## Task
Return every line below exactly, leaving nothing out.

## Given data
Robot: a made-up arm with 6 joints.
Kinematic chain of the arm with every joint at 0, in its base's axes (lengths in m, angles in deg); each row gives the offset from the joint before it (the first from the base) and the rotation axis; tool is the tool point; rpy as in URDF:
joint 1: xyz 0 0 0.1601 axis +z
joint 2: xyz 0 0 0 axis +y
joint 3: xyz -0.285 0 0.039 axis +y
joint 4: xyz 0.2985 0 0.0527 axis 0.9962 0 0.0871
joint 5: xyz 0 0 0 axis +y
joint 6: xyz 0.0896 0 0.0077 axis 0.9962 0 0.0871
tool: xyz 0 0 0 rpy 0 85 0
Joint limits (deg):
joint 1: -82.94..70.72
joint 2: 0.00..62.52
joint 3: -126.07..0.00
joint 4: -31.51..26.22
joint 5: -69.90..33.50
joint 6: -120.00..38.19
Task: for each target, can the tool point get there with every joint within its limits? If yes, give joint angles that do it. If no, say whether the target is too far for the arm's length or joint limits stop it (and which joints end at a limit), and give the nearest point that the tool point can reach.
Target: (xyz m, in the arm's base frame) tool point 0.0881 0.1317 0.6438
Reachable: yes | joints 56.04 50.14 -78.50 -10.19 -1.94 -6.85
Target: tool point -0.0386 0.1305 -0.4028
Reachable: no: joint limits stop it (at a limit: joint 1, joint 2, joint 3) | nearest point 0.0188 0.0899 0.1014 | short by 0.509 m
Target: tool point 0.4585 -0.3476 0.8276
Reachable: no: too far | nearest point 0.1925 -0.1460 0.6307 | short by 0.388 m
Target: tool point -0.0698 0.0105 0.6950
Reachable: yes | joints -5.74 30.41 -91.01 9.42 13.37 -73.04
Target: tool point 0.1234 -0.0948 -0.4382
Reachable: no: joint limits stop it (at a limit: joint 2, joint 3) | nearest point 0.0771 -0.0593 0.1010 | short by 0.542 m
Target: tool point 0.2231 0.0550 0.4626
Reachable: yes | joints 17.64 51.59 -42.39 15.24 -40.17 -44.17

## Answer box
Robot: a made-up arm with 6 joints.
Kinematic chain of the arm with every joint at 0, in its base's axes (lengths in m, angles in deg); each row gives the offset from the joint before it (the first from the base) and the rotation axis; tool is the tool point; rpy as in URDF:
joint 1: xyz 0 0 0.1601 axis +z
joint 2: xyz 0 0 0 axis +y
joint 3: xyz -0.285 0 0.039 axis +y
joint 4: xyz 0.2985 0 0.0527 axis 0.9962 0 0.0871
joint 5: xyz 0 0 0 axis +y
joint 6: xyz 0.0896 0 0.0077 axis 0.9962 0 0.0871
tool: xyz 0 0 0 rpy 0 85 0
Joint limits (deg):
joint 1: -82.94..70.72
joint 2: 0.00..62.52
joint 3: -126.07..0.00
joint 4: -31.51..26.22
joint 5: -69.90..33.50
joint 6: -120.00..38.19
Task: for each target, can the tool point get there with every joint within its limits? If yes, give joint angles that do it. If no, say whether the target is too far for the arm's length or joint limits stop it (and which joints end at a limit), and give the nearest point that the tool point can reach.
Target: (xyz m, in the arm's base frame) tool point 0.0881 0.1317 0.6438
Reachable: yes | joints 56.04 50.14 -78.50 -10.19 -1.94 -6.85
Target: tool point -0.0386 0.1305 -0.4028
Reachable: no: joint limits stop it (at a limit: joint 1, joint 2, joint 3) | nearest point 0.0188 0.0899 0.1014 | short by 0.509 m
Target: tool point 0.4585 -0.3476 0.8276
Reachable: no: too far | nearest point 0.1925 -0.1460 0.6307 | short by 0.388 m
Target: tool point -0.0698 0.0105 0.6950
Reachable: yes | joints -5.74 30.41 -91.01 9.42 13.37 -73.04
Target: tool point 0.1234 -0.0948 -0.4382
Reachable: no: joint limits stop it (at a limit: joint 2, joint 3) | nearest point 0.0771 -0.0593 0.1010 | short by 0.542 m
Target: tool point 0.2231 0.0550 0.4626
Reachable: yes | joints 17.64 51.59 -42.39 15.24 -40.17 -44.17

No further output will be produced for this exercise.